Jakarta, Aktual.com — Direktur Utama PT Bank Negara Indonesia (Persero) Tbk, Achmad Baiquni tampak membela China Development Bank (CDB) saat Rapat Kerja dengan Komisi XI DPR. Dia mengklaim, klausul perjanjian ‘Perubahan Kendali’ sesuatu yang wajar.
Kewajaran ini terjadi tidak hanya dengan CDB, dengan pihak lain pun, kata Baiquni selalu menyertakan klausul tersebut.
“Adanya kausul ‘Perubahan Kendali’ ini menjadi hal yang lumrah. Ini hanya untuk menjaga konsistensi kebijakan pemerintah saja,” dalih dia saat raker dengan Komisi XI DPR di Gedung DPR, Jakarta, Selasa (15/3).
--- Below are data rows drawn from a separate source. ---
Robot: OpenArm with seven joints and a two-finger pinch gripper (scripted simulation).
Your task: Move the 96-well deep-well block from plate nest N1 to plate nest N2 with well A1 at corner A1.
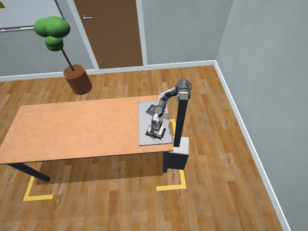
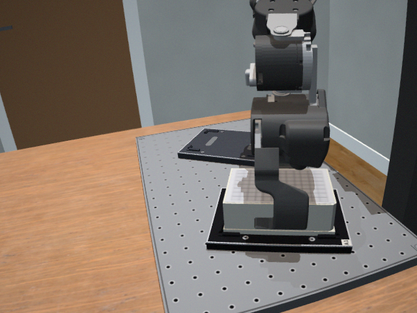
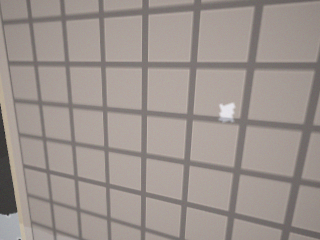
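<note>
My gripper is now right at the white 96-well deep-well block. Round my hand: black nest N1: 3 cm below; then A1 label: 7 cm to the left, 6 cm behind, 2 cm below; then black nest N2: 23 cm to the right, 4 cm ahead, 3 cm below.
</note>
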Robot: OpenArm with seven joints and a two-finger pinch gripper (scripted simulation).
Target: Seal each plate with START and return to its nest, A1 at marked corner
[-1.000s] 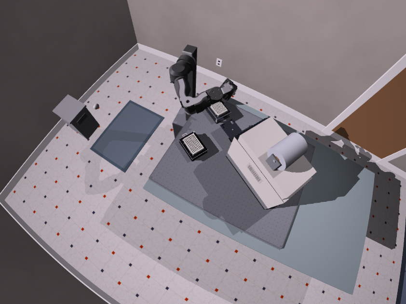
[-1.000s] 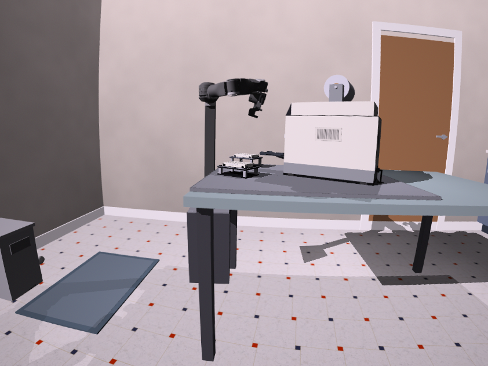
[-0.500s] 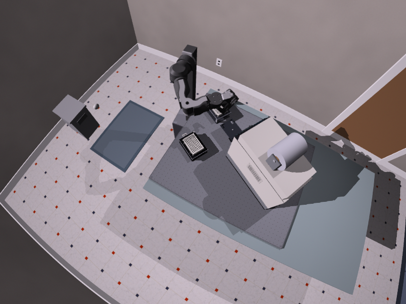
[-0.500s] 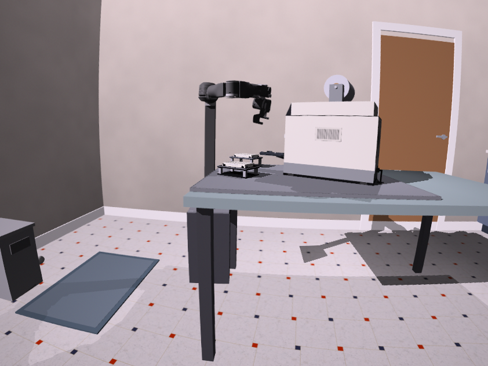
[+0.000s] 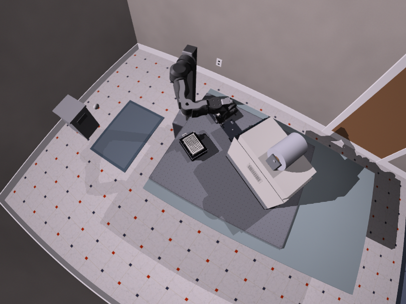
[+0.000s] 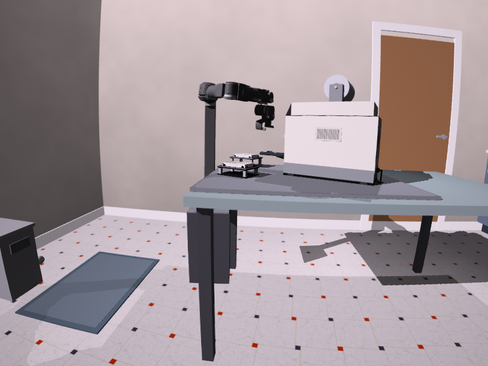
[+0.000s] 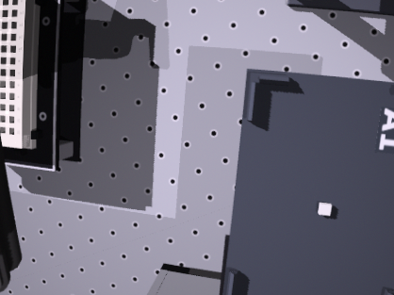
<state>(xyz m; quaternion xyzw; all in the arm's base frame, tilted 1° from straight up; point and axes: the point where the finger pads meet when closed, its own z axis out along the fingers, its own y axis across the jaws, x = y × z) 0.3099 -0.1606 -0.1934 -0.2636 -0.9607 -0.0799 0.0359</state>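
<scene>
Right now the plate nest is 17 cm below my hand, 16 cm to the left of it and 9 cm behind it. From my hand the other things lie so: N1 label: 23 cm below, 22 cm to the left, 18 cm behind; screen: 18 cm ahead, 9 cm above, 2 cm to the right; sealer stage: 13 cm below, 6 cm ahead, 1 cm to the left.
</scene>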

Keinginan pihak CDB, kata dia, dengan klausul itu, maka jangan sampai ada kebijakan pemerintah yang berubah-ubah, sehingga pada akhirnya ditakutkan CDB akan berdampak pada perubahan kebijakan bank BUMN tersebut.
Dia kembali menegaskan, bahkan klausul tersebut tak hanya dengan CDB saja, melainkan juga dengan biasa disebutkan jika kerja sama dengan lembaga keuangan lain. “Jadi sekali lagi, dalam konteks ini masih dianggap lumrah,” papar dia.
Ia kembali menambahkan, porsi pinjaman ketiga bank BUMN sebesar masing-masing US$1 miliar itu jika dikaitkan aset yang dimiliki oleh ketiga bank tersebut sangat kecil. Jadi kalau dianggap pihaknya tidak mampu mengembalikan pinjaman ke CDB itu sangat kecil kemungkinannya.
“Jadi, kemungkinannya (bank BUMN tidak bisa mengembalikan pinjaman dari CDB) itu sangat kecil,” jelas dia.
Menurut dia, jika dikonversi ke rupiah, pinjaman itu sebesar Rp13 triliun (asumsi rupiah Rp13.000/US$). Sehingga jika dibandingkan dengan aset BNI hanya 2,9 persen.
“Perbandingan ke aset kami 2,9 persen dari total aset kami sebesar Rp478 triliun. Kemudian di BRI total asetnya Rp807,5 triliun atau sekitar 1,4 persen. Dan Mandiri Rp845 triliun asetnya,” ungkap dia.
Bahkan dia menyebutkan, untuk pinjaman ini suku bunganya juga malah rendah. Kata Baiquni, untuk tenor satu tahun dikenai bunga 4,6 persen, tenor 1-5 tahun sebesar 5 persen dan untuk tenor di atas 5 tahun dikenai bunga 5,15 persen.
“Ini semua yang diinginkan oleh CDB sendiri. Tapi memang di luar dari risk premium yang dikenai ke debitur itu,” pungkas dia.
Sebelumnya, anggota Komisi XI DPR, Heri Gunawan menyebut klausul itu justru bisa memunculkan kepentingan lain.
“Saya rasa ini bukan B to B murni. Tapi tetap pemerintah terlibat. Saya curiga mereka kasih pinjaman untuk menguasai saham di tiga bank BUMN itu,” tandas Heri.